Starting with the first line of the data that follows, transcribe every line verbatim until the line containing "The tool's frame" has been transcribed.
·····
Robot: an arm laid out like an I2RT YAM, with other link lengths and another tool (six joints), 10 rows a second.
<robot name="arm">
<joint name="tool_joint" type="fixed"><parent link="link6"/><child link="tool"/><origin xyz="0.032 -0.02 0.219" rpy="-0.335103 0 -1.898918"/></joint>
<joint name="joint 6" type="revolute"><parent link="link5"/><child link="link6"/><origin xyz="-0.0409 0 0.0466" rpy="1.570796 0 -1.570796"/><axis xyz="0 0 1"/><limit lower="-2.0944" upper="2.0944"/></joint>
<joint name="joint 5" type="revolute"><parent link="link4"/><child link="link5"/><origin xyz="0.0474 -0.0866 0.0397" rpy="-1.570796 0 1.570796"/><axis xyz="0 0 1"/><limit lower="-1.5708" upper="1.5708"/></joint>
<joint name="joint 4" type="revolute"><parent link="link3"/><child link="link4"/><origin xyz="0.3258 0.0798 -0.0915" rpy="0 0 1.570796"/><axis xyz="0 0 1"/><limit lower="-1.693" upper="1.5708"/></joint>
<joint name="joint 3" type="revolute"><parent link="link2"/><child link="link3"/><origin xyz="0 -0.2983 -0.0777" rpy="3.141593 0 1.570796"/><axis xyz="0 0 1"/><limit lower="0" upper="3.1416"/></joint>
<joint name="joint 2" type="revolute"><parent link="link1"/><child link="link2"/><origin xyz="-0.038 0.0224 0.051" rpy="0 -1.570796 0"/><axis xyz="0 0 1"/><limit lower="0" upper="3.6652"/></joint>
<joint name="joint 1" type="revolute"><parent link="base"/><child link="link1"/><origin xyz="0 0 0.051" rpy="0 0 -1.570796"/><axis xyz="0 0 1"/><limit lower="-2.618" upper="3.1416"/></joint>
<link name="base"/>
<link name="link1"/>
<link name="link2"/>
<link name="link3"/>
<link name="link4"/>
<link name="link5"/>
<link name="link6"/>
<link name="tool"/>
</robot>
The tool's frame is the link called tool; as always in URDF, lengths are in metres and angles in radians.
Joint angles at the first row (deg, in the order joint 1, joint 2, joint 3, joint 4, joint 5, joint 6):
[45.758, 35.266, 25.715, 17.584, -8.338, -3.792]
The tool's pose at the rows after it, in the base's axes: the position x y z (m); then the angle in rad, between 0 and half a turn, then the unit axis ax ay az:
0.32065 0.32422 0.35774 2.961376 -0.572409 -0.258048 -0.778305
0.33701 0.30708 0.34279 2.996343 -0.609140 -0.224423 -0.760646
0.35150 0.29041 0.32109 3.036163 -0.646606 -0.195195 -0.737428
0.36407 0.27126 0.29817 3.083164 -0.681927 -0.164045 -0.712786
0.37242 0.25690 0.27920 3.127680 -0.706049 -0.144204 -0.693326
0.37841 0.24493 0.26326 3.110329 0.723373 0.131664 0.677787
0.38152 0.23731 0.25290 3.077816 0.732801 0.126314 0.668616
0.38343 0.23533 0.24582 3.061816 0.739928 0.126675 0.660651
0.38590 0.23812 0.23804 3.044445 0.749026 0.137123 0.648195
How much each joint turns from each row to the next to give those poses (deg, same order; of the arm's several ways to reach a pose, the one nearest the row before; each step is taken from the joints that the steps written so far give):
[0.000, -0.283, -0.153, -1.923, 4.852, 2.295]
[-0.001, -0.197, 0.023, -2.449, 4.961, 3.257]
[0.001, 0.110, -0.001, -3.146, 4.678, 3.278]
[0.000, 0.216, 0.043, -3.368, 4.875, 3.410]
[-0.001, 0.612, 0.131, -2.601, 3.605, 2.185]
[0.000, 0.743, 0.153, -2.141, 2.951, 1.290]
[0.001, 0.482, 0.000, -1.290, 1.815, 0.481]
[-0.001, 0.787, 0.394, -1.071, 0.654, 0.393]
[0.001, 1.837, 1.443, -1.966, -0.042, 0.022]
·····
TASK OUTPUT =>
Robot: an arm laid out like an I2RT YAM, with other link lengths and another tool (six joints), 10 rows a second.
<robot name="arm">
<joint name="tool_joint" type="fixed"><parent link="link6"/><child link="tool"/><origin xyz="0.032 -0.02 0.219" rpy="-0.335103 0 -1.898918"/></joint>
<joint name="joint 6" type="revolute"><parent link="link5"/><child link="link6"/><origin xyz="-0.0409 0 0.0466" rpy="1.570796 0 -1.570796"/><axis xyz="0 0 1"/><limit lower="-2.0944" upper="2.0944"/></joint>
<joint name="joint 5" type="revolute"><parent link="link4"/><child link="link5"/><origin xyz="0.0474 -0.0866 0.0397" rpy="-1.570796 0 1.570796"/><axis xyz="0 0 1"/><limit lower="-1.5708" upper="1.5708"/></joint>
<joint name="joint 4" type="revolute"><parent link="link3"/><child link="link4"/><origin xyz="0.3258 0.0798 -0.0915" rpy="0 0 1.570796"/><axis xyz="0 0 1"/><limit lower="-1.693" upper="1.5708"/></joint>
<joint name="joint 3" type="revolute"><parent link="link2"/><child link="link3"/><origin xyz="0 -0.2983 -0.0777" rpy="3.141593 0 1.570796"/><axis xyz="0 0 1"/><limit lower="0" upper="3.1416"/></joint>
<joint name="joint 2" type="revolute"><parent link="link1"/><child link="link2"/><origin xyz="-0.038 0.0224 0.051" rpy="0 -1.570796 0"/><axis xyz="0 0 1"/><limit lower="0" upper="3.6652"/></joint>
<joint name="joint 1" type="revolute"><parent link="base"/><child link="link1"/><origin xyz="0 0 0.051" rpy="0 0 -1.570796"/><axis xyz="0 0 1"/><limit lower="-2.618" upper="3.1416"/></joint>
<link name="base"/>
<link name="link1"/>
<link name="link2"/>
<link name="link3"/>
<link name="link4"/>
<link name="link5"/>
<link name="link6"/>
<link name="tool"/>
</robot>
The tool's frame is the link called tool; as always in URDF, lengths are in metres and angles in radians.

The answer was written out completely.